Liang Xingyue, Wu Qiaoyun, Liu Wenzhang, Zhou Yun, Tan Chunyu, Yin Hongfu, Sun Changyin
School of Artificial Intelligence, Anhui University, Hefei, 230601, Anhui, China; Engineering Research Center of Autonomous Unmanned System Technology, Ministry of Education, Hefei, 230601, Anhui, China; Anhui Provincial Engineering Research Center for Unmanned Systems and Intelligent Technology, Hefei, 230601, Anhui, China.
School of Artificial Intelligence, Anhui University, Hefei, 230601, Anhui, China; Institute of Artificial Intelligence, Hefei Comprehensive National Science Center, Hefei, 230601, Anhui, China.
Neural Netw. 2025 Apr;184:107054. doi: 10.1016/j.neunet.2024.107054. Epub 2024 Dec 19.
Deep reinforcement learning (DRL) exploits the powerful representational capabilities of deep neural networks (DNNs) and has achieved significant success.
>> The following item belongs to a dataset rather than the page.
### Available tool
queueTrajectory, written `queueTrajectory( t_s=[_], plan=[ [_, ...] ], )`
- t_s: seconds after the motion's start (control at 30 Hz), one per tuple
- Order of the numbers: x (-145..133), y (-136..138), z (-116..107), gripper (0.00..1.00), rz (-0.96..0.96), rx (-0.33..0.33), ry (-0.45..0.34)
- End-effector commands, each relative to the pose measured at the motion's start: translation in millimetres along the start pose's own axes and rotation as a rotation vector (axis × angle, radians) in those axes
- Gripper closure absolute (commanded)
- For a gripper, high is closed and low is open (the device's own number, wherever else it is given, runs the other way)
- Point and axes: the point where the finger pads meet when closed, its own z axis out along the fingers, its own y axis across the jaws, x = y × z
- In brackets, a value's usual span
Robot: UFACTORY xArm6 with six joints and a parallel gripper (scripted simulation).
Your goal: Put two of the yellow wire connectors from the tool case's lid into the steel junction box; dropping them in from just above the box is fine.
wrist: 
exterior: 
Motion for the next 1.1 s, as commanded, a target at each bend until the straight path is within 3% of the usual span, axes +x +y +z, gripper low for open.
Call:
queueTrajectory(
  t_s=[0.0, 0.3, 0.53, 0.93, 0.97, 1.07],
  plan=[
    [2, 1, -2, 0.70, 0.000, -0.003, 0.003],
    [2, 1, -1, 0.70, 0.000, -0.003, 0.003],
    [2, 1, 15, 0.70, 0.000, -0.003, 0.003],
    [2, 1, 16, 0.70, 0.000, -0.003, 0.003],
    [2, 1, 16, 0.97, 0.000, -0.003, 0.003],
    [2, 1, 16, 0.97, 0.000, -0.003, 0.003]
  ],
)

However, compared to DNNs, spiking neural networks (SNNs), which operate on binary signals, more closely resemble the biological characteristics of efficient learning observed in the brain. In SNNs, spiking neurons exhibit complex dynamic characteristics and learn based on principles of biological plasticity. Inspired by the brain's efficient computational mechanisms, information encoding plays a critical role in these networks. We propose an intrinsic plasticity coding improved spiking actor network (IP-SAN) for RL to achieve effective decision-making. The IP-SAN integrates adaptive population coding at the network level with dynamic spiking neuron coding at the neuron level, improving spatiotemporal state representation and promoting more accurate biological simulation. Experimental results show that our IP-SAN outperforms several state-of-the-art methods in five continuous control tasks.
深度强化学习(DRL)利用深度神经网络(DNN)强大的表征能力并取得了显著成功。然而,与DNN相比,基于二进制信号运行的脉冲神经网络(SNN)更类似于在大脑中观察到的高效学习的生物学特征。在SNN中,脉冲神经元表现出复杂的动态特性,并基于生物可塑性原理进行学习。受大脑高效计算机制的启发,信息编码在这些网络中起着关键作用。我们提出了一种用于强化学习的内在可塑性编码改进脉冲 actor 网络(IP-SAN),以实现有效的决策。IP-SAN 在网络层面集成了自适应群体编码,在神经元层面集成了动态脉冲神经元编码,改善了时空状态表征并促进了更精确的生物模拟。实验结果表明,我们的IP-SAN在五项连续控制任务中优于几种先进方法。